- _PROBLEM REQUIREMENTS_: The answer must be the full listing, written out exactly.

--

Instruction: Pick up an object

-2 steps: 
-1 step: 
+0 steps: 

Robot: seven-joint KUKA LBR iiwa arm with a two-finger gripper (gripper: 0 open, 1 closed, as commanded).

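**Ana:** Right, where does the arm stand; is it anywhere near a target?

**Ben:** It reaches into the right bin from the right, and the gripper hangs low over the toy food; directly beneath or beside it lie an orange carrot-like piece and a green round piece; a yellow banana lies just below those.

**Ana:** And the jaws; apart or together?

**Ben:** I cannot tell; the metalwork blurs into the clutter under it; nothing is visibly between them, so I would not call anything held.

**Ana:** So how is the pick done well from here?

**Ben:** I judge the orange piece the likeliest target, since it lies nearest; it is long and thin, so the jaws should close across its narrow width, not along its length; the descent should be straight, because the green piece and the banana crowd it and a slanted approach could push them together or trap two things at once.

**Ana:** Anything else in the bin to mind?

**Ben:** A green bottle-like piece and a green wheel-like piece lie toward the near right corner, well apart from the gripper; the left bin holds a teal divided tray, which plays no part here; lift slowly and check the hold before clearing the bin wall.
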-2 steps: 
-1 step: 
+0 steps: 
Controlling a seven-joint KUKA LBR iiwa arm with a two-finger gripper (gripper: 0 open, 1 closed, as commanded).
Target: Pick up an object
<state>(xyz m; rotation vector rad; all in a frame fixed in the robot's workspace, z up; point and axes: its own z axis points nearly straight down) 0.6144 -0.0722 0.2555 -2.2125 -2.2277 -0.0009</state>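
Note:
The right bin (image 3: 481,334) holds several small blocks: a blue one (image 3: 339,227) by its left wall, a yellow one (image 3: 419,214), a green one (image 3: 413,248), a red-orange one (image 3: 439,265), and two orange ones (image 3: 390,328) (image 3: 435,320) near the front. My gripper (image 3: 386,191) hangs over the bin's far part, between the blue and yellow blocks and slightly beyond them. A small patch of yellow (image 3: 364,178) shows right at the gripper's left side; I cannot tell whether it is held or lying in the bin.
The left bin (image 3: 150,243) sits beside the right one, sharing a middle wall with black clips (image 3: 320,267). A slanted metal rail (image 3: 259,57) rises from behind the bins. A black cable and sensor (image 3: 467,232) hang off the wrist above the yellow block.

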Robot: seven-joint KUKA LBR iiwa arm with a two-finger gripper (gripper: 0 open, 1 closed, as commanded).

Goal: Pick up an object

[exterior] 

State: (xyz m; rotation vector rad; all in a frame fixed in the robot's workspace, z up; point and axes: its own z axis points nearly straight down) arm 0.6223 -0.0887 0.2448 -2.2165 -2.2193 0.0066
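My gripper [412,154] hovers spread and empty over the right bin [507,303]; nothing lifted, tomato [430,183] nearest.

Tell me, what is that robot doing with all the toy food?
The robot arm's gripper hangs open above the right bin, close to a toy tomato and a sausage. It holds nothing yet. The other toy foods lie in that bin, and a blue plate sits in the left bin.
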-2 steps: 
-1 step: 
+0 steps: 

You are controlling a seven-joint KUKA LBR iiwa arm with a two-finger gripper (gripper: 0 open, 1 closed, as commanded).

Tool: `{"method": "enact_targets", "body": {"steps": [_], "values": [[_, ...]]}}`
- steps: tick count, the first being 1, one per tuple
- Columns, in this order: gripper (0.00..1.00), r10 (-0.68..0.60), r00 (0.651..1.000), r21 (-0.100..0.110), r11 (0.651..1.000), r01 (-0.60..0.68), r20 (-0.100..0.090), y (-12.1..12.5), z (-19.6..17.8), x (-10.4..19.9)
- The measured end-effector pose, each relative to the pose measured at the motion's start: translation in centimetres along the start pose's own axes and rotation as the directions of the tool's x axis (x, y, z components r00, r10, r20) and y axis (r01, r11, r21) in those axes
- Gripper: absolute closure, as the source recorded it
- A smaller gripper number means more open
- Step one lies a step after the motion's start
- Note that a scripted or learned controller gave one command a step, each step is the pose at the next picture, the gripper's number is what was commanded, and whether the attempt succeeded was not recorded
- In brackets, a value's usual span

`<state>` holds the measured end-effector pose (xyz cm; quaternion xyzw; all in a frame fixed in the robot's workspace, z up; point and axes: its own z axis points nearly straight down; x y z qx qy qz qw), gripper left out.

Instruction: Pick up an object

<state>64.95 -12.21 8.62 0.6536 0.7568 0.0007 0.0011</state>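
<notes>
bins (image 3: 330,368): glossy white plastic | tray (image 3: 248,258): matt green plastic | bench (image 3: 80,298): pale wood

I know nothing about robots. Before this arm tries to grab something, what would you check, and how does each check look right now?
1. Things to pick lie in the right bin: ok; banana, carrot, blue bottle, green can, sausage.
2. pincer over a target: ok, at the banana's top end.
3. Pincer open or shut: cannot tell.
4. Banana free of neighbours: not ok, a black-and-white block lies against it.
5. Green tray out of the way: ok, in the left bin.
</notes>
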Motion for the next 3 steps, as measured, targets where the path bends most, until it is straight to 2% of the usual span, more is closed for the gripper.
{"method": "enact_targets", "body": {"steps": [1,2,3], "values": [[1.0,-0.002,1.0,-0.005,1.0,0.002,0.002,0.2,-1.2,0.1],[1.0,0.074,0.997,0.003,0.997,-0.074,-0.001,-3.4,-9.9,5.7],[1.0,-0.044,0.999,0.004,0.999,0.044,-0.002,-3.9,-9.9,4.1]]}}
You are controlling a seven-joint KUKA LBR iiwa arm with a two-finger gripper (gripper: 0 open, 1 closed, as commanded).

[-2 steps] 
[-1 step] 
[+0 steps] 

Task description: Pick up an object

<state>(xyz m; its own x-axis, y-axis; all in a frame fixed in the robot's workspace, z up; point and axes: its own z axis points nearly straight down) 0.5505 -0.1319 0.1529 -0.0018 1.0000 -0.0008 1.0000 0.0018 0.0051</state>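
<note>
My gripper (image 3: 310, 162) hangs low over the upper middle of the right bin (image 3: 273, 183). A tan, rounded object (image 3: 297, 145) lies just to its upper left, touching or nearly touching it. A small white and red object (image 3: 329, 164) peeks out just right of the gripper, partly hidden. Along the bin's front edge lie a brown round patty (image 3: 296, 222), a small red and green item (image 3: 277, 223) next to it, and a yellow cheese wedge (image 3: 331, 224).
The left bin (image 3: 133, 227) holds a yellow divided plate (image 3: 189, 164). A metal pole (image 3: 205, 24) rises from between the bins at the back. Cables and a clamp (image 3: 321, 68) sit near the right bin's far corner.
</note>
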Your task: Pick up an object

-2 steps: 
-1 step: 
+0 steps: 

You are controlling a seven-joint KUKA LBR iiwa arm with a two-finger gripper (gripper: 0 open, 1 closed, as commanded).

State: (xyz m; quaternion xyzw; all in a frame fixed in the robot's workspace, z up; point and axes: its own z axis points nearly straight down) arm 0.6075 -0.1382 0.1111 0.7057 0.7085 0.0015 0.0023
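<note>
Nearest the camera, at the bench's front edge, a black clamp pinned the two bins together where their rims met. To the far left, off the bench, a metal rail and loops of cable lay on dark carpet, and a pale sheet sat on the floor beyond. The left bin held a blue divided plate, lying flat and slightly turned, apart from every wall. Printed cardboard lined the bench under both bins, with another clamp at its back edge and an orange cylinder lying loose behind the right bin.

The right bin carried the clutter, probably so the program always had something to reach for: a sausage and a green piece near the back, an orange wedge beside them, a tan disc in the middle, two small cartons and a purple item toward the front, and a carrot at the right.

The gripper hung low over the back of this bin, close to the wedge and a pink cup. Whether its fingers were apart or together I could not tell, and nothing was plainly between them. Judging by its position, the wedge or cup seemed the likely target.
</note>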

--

- _TASK RESPONSE_:
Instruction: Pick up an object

-2 steps: 
-1 step: 
+0 steps: 

Robot: seven-joint KUKA LBR iiwa arm with a two-finger gripper (gripper: 0 open, 1 closed, as commanded).

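**Ana:** Right, where does the arm stand; is it anywhere near a target?

**Ben:** It reaches into the right bin from the right, and the gripper hangs low over the toy food; directly beneath or beside it lie an orange carrot-like piece and a green round piece; a yellow banana lies just below those.

**Ana:** And the jaws; apart or together?

**Ben:** I cannot tell; the metalwork blurs into the clutter under it; nothing is visibly between them, so I would not call anything held.

**Ana:** So how is the pick done well from here?

**Ben:** I judge the orange piece the likeliest target, since it lies nearest; it is long and thin, so the jaws should close across its narrow width, not along its length; the descent should be straight, because the green piece and the banana crowd it and a slanted approach could push them together or trap two things at once.

**Ana:** Anything else in the bin to mind?

**Ben:** A green bottle-like piece and a green wheel-like piece lie toward the near right corner, well apart from the gripper; the left bin holds a teal divided tray, which plays no part here; lift slowly and check the hold before clearing the bin wall.
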-2 steps: 
-1 step: 
+0 steps: 
Controlling a seven-joint KUKA LBR iiwa arm with a two-finger gripper (gripper: 0 open, 1 closed, as commanded).
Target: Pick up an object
<state>(xyz m; rotation vector rad; all in a frame fixed in the robot's workspace, z up; point and axes: its own z axis points nearly straight down) 0.6144 -0.0722 0.2555 -2.2125 -2.2277 -0.0009</state>
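Note:
The right bin (image 3: 481,334) holds several small blocks: a blue one (image 3: 339,227) by its left wall, a yellow one (image 3: 419,214), a green one (image 3: 413,248), a red-orange one (image 3: 439,265), and two orange ones (image 3: 390,328) (image 3: 435,320) near the front. My gripper (image 3: 386,191) hangs over the bin's far part, between the blue and yellow blocks and slightly beyond them. A small patch of yellow (image 3: 364,178) shows right at the gripper's left side; I cannot tell whether it is held or lying in the bin.
The left bin (image 3: 150,243) sits beside the right one, sharing a middle wall with black clips (image 3: 320,267). A slanted metal rail (image 3: 259,57) rises from behind the bins. A black cable and sensor (image 3: 467,232) hang off the wrist above the yellow block.
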
Robot: seven-joint KUKA LBR iiwa arm with a two-finger gripper (gripper: 0 open, 1 closed, as commanded).

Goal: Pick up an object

[exterior] 

State: (xyz m; rotation vector rad; all in a frame fixed in the robot's workspace, z up; point and axes: its own z axis points nearly straight down) arm 0.6223 -0.0887 0.2448 -2.2165 -2.2193 0.0066
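My gripper [412,154] hovers spread and empty over the right bin [507,303]; nothing lifted, tomato [430,183] nearest.

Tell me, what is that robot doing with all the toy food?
The robot arm's gripper hangs open above the right bin, close to a toy tomato and a sausage. It holds nothing yet. The other toy foods lie in that bin, and a blue plate sits in the left bin.
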-2 steps: 
-1 step: 
+0 steps: 

You are controlling a seven-joint KUKA LBR iiwa arm with a two-finger gripper (gripper: 0 open, 1 closed, as commanded).

Tool: `{"method": "enact_targets", "body": {"steps": [_], "values": [[_, ...]]}}`
- steps: tick count, the first being 1, one per tuple
- Columns, in this order: gripper (0.00..1.00), r10 (-0.68..0.60), r00 (0.651..1.000), r21 (-0.100..0.110), r11 (0.651..1.000), r01 (-0.60..0.68), r20 (-0.100..0.090), y (-12.1..12.5), z (-19.6..17.8), x (-10.4..19.9)
- The measured end-effector pose, each relative to the pose measured at the motion's start: translation in centimetres along the start pose's own axes and rotation as the directions of the tool's x axis (x, y, z components r00, r10, r20) and y axis (r01, r11, r21) in those axes
- Gripper: absolute closure, as the source recorded it
- A smaller gripper number means more open
- Step one lies a step after the motion's start
- Note that a scripted or learned controller gave one command a step, each step is the pose at the next picture, the gripper's number is what was commanded, and whether the attempt succeeded was not recorded
- In brackets, a value's usual span

`<state>` holds the measured end-effector pose (xyz cm; quaternion xyzw; all in a frame fixed in the robot's workspace, z up; point and axes: its own z axis points nearly straight down; x y z qx qy qz qw), gripper left out.

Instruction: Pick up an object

<state>64.95 -12.21 8.62 0.6536 0.7568 0.0007 0.0011</state>
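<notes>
bins (image 3: 330,368): glossy white plastic | tray (image 3: 248,258): matt green plastic | bench (image 3: 80,298): pale wood

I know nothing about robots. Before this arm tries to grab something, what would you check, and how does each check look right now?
1. Things to pick lie in the right bin: ok; banana, carrot, blue bottle, green can, sausage.
2. pincer over a target: ok, at the banana's top end.
3. Pincer open or shut: cannot tell.
4. Banana free of neighbours: not ok, a black-and-white block lies against it.
5. Green tray out of the way: ok, in the left bin.
</notes>
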Motion for the next 3 steps, as measured, targets where the path bends most, until it is straight to 2% of the usual span, more is closed for the gripper.
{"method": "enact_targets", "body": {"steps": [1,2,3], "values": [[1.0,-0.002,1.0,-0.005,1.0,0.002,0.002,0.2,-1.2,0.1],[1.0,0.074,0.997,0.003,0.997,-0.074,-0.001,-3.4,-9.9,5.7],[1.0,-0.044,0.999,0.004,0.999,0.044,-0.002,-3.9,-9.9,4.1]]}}
You are controlling a seven-joint KUKA LBR iiwa arm with a two-finger gripper (gripper: 0 open, 1 closed, as commanded).

[-2 steps] 
[-1 step] 
[+0 steps] 

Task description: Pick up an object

<state>(xyz m; its own x-axis, y-axis; all in a frame fixed in the robot's workspace, z up; point and axes: its own z axis points nearly straight down) 0.5505 -0.1319 0.1529 -0.0018 1.0000 -0.0008 1.0000 0.0018 0.0051</state>
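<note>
My gripper (image 3: 310, 162) hangs low over the upper middle of the right bin (image 3: 273, 183). A tan, rounded object (image 3: 297, 145) lies just to its upper left, touching or nearly touching it. A small white and red object (image 3: 329, 164) peeks out just right of the gripper, partly hidden. Along the bin's front edge lie a brown round patty (image 3: 296, 222), a small red and green item (image 3: 277, 223) next to it, and a yellow cheese wedge (image 3: 331, 224).
The left bin (image 3: 133, 227) holds a yellow divided plate (image 3: 189, 164). A metal pole (image 3: 205, 24) rises from between the bins at the back. Cables and a clamp (image 3: 321, 68) sit near the right bin's far corner.
</note>
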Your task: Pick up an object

-2 steps: 
-1 step: 
+0 steps: 

You are controlling a seven-joint KUKA LBR iiwa arm with a two-finger gripper (gripper: 0 open, 1 closed, as commanded).

State: (xyz m; quaternion xyzw; all in a frame fixed in the robot's workspace, z up; point and axes: its own z axis points nearly straight down) arm 0.6075 -0.1382 0.1111 0.7057 0.7085 0.0015 0.0023
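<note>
Nearest the camera, at the bench's front edge, a black clamp pinned the two bins together where their rims met. To the far left, off the bench, a metal rail and loops of cable lay on dark carpet, and a pale sheet sat on the floor beyond. The left bin held a blue divided plate, lying flat and slightly turned, apart from every wall. Printed cardboard lined the bench under both bins, with another clamp at its back edge and an orange cylinder lying loose behind the right bin.

The right bin carried the clutter, probably so the program always had something to reach for: a sausage and a green piece near the back, an orange wedge beside them, a tan disc in the middle, two small cartons and a purple item toward the front, and a carrot at the right.

The gripper hung low over the back of this bin, close to the wedge and a pink cup. Whether its fingers were apart or together I could not tell, and nothing was plainly between them. Judging by its position, the wedge or cup seemed the likely target.
</note>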

The output returned above is complete.